The spokesman says the arrested deserve a “presumption of innocence,” so, for now, FIFA won’t force them from power. He says an internal “ethics committee” will decide their fate—at least within FIFA.

The police rounded up seven current FIFA officials, including Eduardo Li, Julio Rocha, Costas Takkas, Jose Maria Marin, Eugenio Figueredo, and Rafael Esquivel. The authorities also arrested Jeffrey Webb, a current vice president, and Jack Warner, a former vice president, in addition to several businessmen.

U.S. Attorney General Loretta Lynch alleges that the FIFA malefactors pocketed $150 million in bribes.
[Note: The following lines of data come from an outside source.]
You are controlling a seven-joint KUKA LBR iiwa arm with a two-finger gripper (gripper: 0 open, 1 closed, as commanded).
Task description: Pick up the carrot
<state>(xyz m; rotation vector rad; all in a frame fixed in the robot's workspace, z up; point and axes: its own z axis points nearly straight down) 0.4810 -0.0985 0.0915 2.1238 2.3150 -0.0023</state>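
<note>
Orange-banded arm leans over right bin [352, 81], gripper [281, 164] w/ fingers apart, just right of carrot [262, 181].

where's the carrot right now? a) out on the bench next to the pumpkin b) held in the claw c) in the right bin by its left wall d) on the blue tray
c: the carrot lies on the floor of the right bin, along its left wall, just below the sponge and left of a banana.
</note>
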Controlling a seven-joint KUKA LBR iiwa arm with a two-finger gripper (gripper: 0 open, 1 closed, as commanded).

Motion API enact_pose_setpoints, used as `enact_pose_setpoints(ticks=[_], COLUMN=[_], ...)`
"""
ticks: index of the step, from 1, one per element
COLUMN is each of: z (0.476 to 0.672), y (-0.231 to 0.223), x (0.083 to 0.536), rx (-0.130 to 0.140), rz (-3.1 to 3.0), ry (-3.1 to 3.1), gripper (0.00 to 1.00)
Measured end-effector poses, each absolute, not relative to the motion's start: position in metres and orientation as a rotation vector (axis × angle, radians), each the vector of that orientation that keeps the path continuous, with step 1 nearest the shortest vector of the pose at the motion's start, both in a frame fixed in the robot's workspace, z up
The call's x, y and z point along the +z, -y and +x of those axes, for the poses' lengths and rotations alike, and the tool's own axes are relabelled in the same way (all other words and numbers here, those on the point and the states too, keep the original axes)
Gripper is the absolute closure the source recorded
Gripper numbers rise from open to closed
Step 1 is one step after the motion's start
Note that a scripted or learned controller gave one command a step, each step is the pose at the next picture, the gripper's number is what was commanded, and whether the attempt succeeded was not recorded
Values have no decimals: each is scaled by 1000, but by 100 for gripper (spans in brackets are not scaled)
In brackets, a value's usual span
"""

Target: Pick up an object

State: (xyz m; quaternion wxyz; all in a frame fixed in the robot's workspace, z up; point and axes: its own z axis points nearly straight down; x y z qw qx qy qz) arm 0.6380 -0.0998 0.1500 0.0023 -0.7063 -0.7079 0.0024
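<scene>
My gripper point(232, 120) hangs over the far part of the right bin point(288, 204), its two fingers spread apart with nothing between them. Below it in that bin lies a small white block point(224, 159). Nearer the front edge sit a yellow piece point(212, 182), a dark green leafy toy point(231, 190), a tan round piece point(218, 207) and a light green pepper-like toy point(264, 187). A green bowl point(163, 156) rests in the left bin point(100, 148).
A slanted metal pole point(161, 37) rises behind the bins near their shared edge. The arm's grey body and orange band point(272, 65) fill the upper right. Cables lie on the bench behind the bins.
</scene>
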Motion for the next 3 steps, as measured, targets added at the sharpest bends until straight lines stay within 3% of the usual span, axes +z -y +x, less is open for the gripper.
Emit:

A half dozen of the officials already plan to fight extradition from Switzerland to the United States.

“You cannot expect that at six o’clock in the morning the attorney general shows up and arrests people and that we would say that they are to be suspended right away,” the spokesman said to an auditorium packed with reporters. He did not mention removing the charged officials through temporary suspensions until they resolve their cases or other options short of immediate termination.

De Gregorio repeatedly maintained that FIFA, rather than the perpetrator of the malfeasance, deserved credit for cleaning up the corruption. He insisted that the raids, though catching the body by surprise as they did the sleeping officials, stemmed from FIFA appealing to authorities for assistance on November 18.

“We can clean up until a certain point,” De Gregorio reasoned. “But we need the support of the authorities.”